U.S. Constitution

U.S. Constitution
The voice of the people

16 August 2020

Ship Of Fools

"The Ship of Fools" was a 1965 Stanley Kramer film based on the 1962 novel of the same title by Katherine Anne Porter. The plot followed the stories and interactions of passengers on an ocean liner traveling from Mexico to Germany in 1931. Porter intended the book to be a microcosm of human foibles in the years prior to WWII.

She took her title from a late 15th-century satirical poem by Sebastian Brant that concerned a ship sailing to the Fools' Paradise. Brant in turn based his poem on a section of Book 6 of Plato's Republic. Plato tells an allegorical story of a dysfunctional and incompetent crew trying to sail a ship. The allegory refers to the difficulties experienced by a society trying to develop and live with democracy, a new concept of governance at the time.

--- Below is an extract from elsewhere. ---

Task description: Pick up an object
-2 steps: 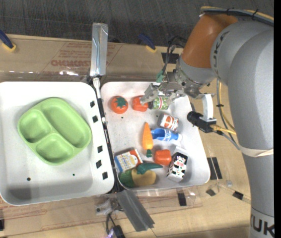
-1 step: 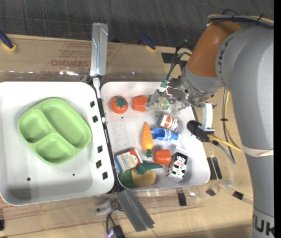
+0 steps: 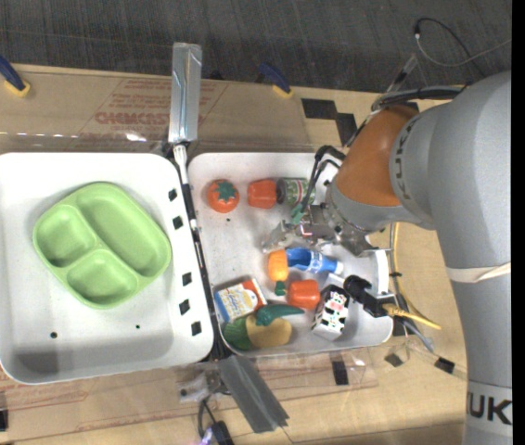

Here is that allegory, in a contemporary translation by Tom Griffith. I think it closely resembles the Trump administration:

There’s the shipowner, larger and stronger than everyone in the ship, but somewhat deaf and rather short-sighted, with a knowledge of sailing to match his eyesight. The sailors are quarrelling among themselves over captaincy of the ship, each one thinking that he ought to be captain, though he has never learnt that skill, nor can he point to the person who taught him or a time when he was learning it. On top of which they say it can’t be taught. In fact they’re prepared to cut to pieces anyone who says it can. The shipowner himself is always surrounded by them. They beg him and do everything they can to make him hand over the tiller to them. Sometimes, if other people can persuade him and they can’t, they kill those others or throw them overboard. Then they immobilise their worthy shipowner with drugs or drink or by some other means, and take control of the ship, helping themselves to what it is carrying. Drinking and feasting, they sail in the way you’d expect people like that to sail. More than that, if someone is good at finding them ways of persuading or compelling the shipowner to let them take control, they call him a real seaman, a real captain, and say he really knows about ships. Anyone who can’t do this they treat with contempt, calling him useless. They don’t even begin to understand that if he is to be truly fit to take command of a ship a real ship’s captain must of necessity be thoroughly familiar with the seasons of the year, the stars in the sky, the winds, and everything to do with his art. As for how he is going to steer the ship - regardless of whether anyone wants him to or not - they do not regard this as an additional skill or study which can be acquired over and above the art of being a ship’s captain. If this is the situation on board, don’t you think the person who is genuinely equipped to be captain will be called a stargazer, a chatterer, of no use to them, by those who sail in ships with this kind of crew? 1 

This is America today: Adrift with no one capable of steering on board.


--- Diogenes, 8/16/2020

¹ Plato, The Republic, Tom Griffith, trans., Cambridge University Press. p. 191-192.